I believe it would useful to have multiple libraries, each of which has
a "mission statement" that would define what sort of information it
contains. Hence, libraries dedicated to windows only binaries, perl6
modules, perl6/Ruby/Python interacting software.
If the system proves to be flexible, then the same library design and
management software could be applied to photographs, food recipes, etc.
Just like the worldwide web was designed for scientific papers with
embedded links, the design is so flexible it has changed the structure
of our informational world.
Names and implicit assumptions:
There was a thread about CPAN6 6PAN Pause6, etc. It seems to me that the
conflicting ideas underlying these names concern the user paradigm, that
is how does someone use the entire system.
I believe that we might get more traction if we start by looking first
at the user paradigm, then different ways to provide the functionality.
I know that many of my wishes are fulfilled by the more detailed proposals.
However, the proposals seem to assume what the whole system should do.
The idea behind this post is to make the user paradigm clearer, so that
the strengths and weaknesses of different approaches can be compared.
One way of breaking out parts of the whole system might be:
a) Internal module management
(for example)
- provides to a perl program the physical locations for settings in %*ENV
eg. 'use MyModule::Submodule;'
might normally lead to (in unix)
'/usr/local/share/lib/perl6/site/MyModule/Submodule.pm'
but it could also be
'/home/project_10/version_15/assistant_junior_hacker/Submodule.test'
or 'http://www.project_10.design.library/MyModule/Submodule.pm'
or 'select "MyModule_SubModule" from "standard_modules" where
language="perl6" '
- allows the user to set an arbitrary environment variable, eg.
%*ENV<April_dataset> so that inside the program it is possible to do
my $data = slurp(%*ENV<April_Dataset>);
without worrying where the binary is running, eg., in PADRE, or called
from the directory where the file is present. Also, the program could be
agnostic about whether it is being run on Windows and the path
definition is 'MyDocuments\UserData\April_Dataset.csv' or unix
'/home/hacker/perl6/April-09.DataSet.current'
- defines how software should be distributed in the system, eg. binaries
in /usr/local/lib/perl6/site, documentation in
/usr/local/doc/perl6/site, config files in /usr/local/etc/perl6/site,
source files in /usr/local/src/perl6/site
- handles downloads from archives
- knows how to build binaries from src and install and test them.
- knows how to define the local environment taking into account modules
that may be at a physical location not on the local computer.
b) Library sites
- presents information about modules, reviews, documentation, similar
categories,
- exposes documentation information to "grok" about individual functions
in modules
- mission statement about the library
- accesses meta data from different archives
- generates the dependency information for a selected module.

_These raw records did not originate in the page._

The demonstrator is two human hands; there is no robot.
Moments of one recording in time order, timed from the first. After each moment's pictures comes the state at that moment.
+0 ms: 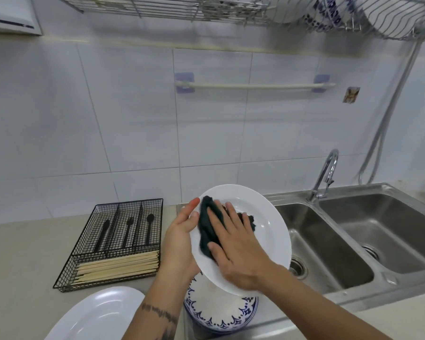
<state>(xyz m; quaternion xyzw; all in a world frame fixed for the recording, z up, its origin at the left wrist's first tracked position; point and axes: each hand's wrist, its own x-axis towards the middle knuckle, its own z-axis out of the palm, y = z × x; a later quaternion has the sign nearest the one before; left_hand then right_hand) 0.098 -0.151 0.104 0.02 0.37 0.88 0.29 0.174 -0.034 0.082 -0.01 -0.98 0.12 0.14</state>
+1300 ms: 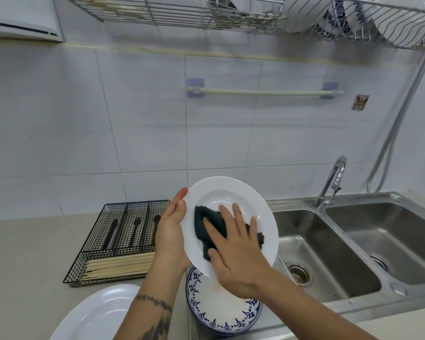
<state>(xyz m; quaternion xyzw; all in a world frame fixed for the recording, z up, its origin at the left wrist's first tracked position) 0.082 -0.169 0.112 0.05 0.37 0.90 0.20 0.182 -0.058 0.095 -0.04 -0.99 0.07 0.12</state>
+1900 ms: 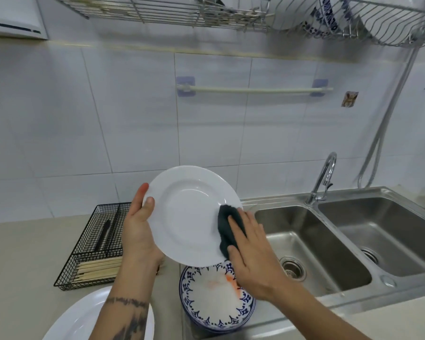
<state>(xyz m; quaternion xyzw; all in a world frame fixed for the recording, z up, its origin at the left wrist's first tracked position) 0.065 -0.196 0.120 0.01 0.37 0.92 0.11 0.206 -0.021 0.073 -0.09 -0.97 0.17 0.15</state>
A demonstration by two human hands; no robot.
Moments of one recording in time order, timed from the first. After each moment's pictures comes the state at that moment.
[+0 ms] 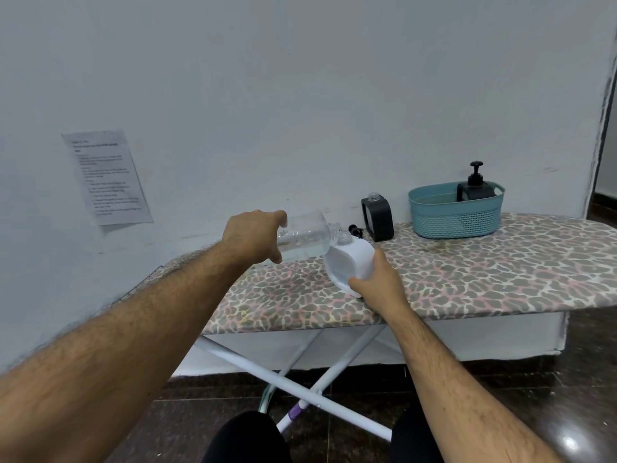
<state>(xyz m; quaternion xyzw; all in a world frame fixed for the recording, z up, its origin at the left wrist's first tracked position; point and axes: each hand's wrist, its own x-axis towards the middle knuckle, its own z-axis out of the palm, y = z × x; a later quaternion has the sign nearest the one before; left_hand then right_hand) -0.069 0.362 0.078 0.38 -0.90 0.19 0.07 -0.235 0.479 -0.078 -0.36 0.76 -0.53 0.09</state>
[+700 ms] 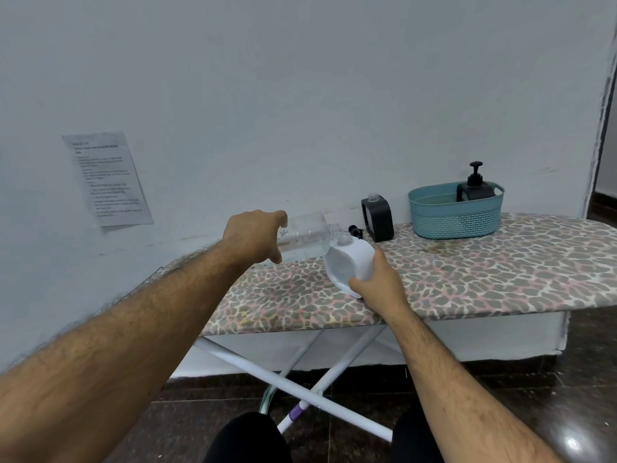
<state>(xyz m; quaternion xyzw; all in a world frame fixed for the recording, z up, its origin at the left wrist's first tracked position) -0.070 0.365 0.081 0.38 -0.90 0.20 0.07 -0.234 0.481 -0.079 -0.36 0.76 -0.53 0.10</state>
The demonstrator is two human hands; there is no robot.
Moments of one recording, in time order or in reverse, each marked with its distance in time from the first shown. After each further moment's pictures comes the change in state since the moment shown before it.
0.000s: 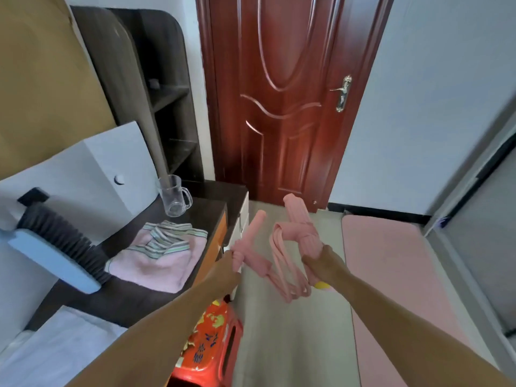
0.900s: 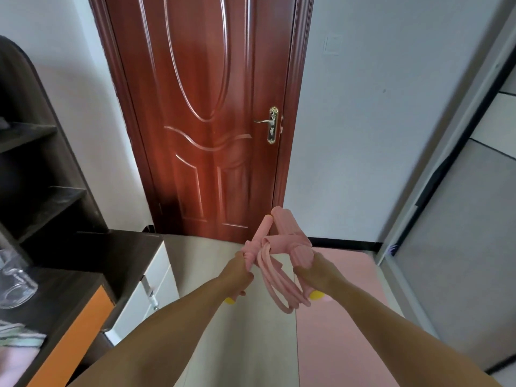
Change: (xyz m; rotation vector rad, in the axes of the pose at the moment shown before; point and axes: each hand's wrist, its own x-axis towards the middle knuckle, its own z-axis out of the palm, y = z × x) left_hand 0.204 0.316 0.147 -0.225 -0.176 0.101; right_hand 0.203 0.089 -0.251 -0.050 0.053 -0.087
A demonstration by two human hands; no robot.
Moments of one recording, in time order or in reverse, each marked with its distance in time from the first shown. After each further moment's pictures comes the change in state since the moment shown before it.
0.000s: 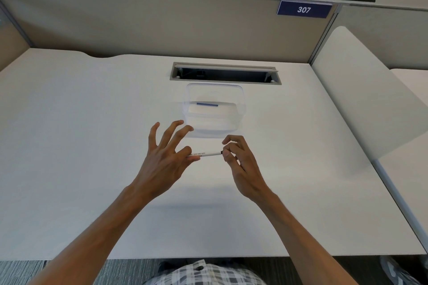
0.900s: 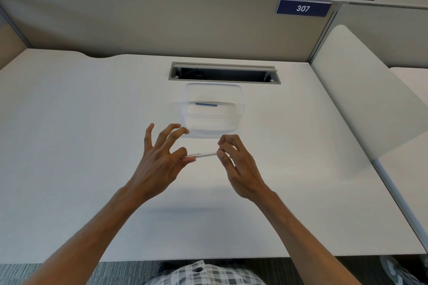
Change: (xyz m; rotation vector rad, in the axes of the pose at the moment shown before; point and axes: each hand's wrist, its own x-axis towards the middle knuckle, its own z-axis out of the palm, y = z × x) left_hand -0.004 -0.007 0.001 -0.091 0.019 -0.010; right_hand 0.004 -0.001 -0.001 -0.242 -0.031 -0.149
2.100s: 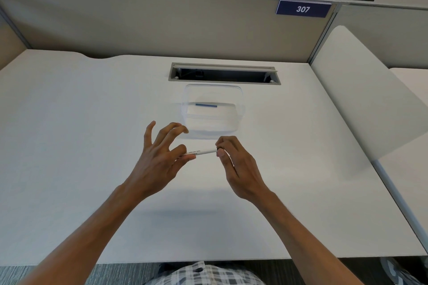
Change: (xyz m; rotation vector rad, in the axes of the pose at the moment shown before) left_hand 0.007 -0.003 -0.006 -0.042 0.009 0.010; right_hand 0.002 -0.009 -0.002 -0.045 0.043 -0.045
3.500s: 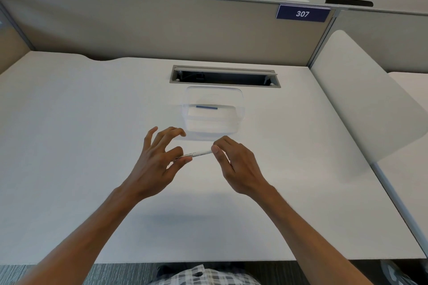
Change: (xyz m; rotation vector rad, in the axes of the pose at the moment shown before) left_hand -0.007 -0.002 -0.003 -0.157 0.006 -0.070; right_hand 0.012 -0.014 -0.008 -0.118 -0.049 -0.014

- accepts user feedback about software modules, so that incomplete
dependencies can be noted etc
- is able to extract information from existing CPAN archives and
wrap/preprocess CPAN packages for perl6
c) Archive
Standards on:
- source, dependencies, binaries, documentations, reviews, classifications
- file storage
- standard definitions for environments in which a binary should be
guaranteed to run (if stated dependencies are also available)
Hope this helps.